My son’s teacher (Mrs L) created a visual guide for Damian to help him to unpack his school bag but the visual guide was still not enough to help him manipulate items such as his lunch box to fit well into his school bag and that was an issue that persisted for Damian when it came time to pack his school bag at the end of the school day.

Yesterday, when I went to collect Damian from school he was in tears and Mrs L came over to talk to me about it. Apparently, up until now, Mrs L and a few of Damian’s classmates had helped Damian to pack his bag at the end of the day but Mrs L had decided that it was time that he managed the task independently. Mrs L also said that Damian often becomes frustrated and upset when he has trouble packing his school bag and in saying so indicated that he should not be.

Mrs L then turned to Damian and said that it was time for him to pack his bag himself and that she would give him a ‘dollar coin’ token (a class reward) each time he was able to persist in completing the task without getting upset about it*. I use similar incentives at home for motivating my children to do things that they find boring or challenging (refer to my earlier blog for a discussion of token reward systems) so I added that I would also give him a token for his reward chart at home if he could do as Mrs L suggested.

This morning, I gave it a bit more thought and said to Damian that maybe Mrs L could let him pack up a few minutes earlier than everyone else but I could see when we practiced packing his bag that frustration would still occur regardless of the time given. So then I asked Damian what he thought might help and he suggested putting less in the school bag. Unfortunately, I had already minimized the items in his school bag as much as possible to allow more room for his lunch box. Then, I had a light bulb moment: ‘Why not have a separate lunch bag!”
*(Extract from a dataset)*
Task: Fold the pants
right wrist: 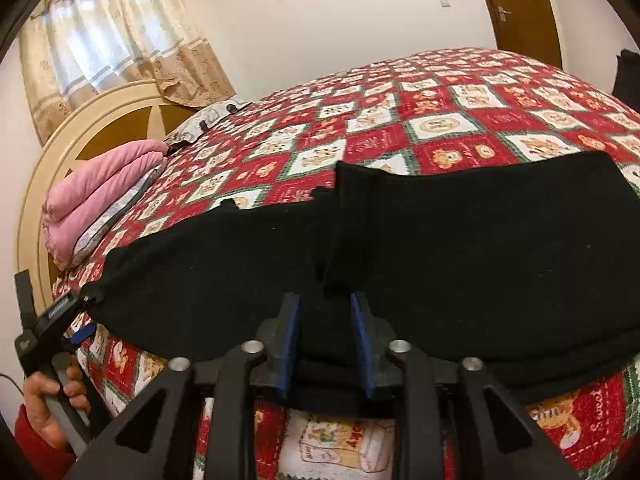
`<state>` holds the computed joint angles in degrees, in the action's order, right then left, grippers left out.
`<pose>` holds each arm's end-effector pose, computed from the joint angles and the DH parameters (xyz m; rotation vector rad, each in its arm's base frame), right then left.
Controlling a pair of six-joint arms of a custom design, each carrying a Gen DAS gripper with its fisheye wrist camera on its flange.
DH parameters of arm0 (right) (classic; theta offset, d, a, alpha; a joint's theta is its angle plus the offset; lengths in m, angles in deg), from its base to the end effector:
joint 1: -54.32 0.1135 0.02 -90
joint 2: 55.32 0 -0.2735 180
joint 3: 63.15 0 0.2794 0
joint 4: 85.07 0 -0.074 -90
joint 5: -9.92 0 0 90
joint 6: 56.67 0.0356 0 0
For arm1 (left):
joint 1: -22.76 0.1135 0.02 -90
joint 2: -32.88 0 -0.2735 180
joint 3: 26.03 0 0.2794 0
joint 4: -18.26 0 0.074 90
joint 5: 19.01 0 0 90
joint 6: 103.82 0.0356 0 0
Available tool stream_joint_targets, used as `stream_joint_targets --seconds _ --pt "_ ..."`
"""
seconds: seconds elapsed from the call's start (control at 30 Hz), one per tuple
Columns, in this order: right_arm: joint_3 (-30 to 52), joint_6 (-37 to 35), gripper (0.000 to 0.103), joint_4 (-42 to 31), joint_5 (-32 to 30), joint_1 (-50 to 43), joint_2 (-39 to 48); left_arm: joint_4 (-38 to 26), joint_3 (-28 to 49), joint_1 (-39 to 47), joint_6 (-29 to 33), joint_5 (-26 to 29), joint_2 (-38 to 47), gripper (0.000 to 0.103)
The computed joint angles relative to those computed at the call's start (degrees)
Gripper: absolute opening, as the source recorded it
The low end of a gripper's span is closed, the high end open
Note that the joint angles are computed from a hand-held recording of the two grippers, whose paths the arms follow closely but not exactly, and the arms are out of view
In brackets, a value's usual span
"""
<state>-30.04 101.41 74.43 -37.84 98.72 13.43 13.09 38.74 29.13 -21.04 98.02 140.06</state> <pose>0.1624 0.1255 0.1223 0.7106 2.1182 0.0852 0.3778 0.0259 0.1083 -0.0603 2.3572 -0.5710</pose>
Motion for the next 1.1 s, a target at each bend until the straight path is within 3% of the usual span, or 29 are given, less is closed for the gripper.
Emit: stream_joint_targets --seconds 0.13,0.23,0.43,0.77,0.93,1.03,1.1 --pt "1.8 -3.4 0.068 1.1 -0.6 0.6 2.6 0.4 0.8 1.0 -3.5 3.2 0.4 0.088" --pt "5.3 -4.6 0.080 -1.0 -0.2 1.5 6.8 1.5 0.8 1.6 -6.0 6.4 0.8 0.069" --pt "5.7 -4.1 0.081 -1.7 0.6 2.3 7.8 5.3 -2.2 1.5 -6.9 6.2 -0.9 0.047" --pt "5.8 -3.8 0.081 -1.6 1.0 2.5 8.0 4.2 -2.4 1.7 -8.9 6.2 -0.2 0.050" --pt "7.8 -3.6 0.081 -4.3 1.1 2.8 9.1 0.9 -0.3 1.9 -7.0 8.6 -0.1 0.029" --pt "6.0 -1.1 0.081 -4.8 3.4 5.0 4.3 0.5 -0.9 0.9 -4.4 7.4 -3.0 0.027" --pt "4.8 2.6 0.081 -8.0 8.6 7.9 -0.8 1.6 -2.5 -0.1 -2.6 6.5 -6.2 0.027"
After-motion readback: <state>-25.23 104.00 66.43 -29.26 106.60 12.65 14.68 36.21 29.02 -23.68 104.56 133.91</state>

My boys have collected lots of medium-sized backpacks over the years so we decided on using his ‘Auskick’ bag as an honorary lunch bag from now on. He would still be putting his lunch in a bag but a bag with no other objects in it to get in the way.

I was in a bit of rush and wrote a letter to Mrs L to explain. I was hoping that I wouldn’t have to give her the letter and could talk to her instead because I didn’t have the time to edit it and it was likely to come across as blunt but unfortunately Mrs L was absent. Instead, I had to leave the letter for Mrs L to read on her return and explain the other bag to the substitute teacher.

The letter follows:

Dear Mrs L,

I have been thinking about the ‘packing the bag’ situation with Damian. Damian and I have autism. One of the traits that Damian and I share (I assume) is with doing practical things with multiple steps. Believe it or not, I still have trouble using EFTPOS machines and filling the car with petrol. No amount of practice can rectify this. At Uni, I excelled in theory and flunked practical (well not really because my reports were well written but my experiments never worked and I was always last finished). So my solution to be accommodating to Damian’s diagnosis is to allow him to have a separate lunch bag. I have sent him to school with two lunch bags today. His usual bag and his ‘Auskick’ lunch bag. I’d like him to use the ‘Auskick’ lunch bag to pack his lunch in every day. Please let me know if this is a problem.

Thankyou for understanding

Rachel

So my point of all of this is that a child should not be asked to ‘not get upset’ when having difficulty with a task or situation because they need to be ‘more resilient’ and instead be provided with strategies and alternatives to manage the problem. If it is generally observed that the child gets upset easily with most things then applying strategies to improve their overall resilience without singling them out in the class (i.e. part of the curriculum) but at the same time always looking to problem solve, keeping in mind that each child has their own personal strengths and challenges and what is easy to manage and cope with for one child is not so for another.

*Mrs L did not use the words ‘be more resilient’ as such. Mrs L used the words ‘be more persistent’ and ‘not getting upset’, which roughly equates to the same thing. A good definition of resilience can be found here.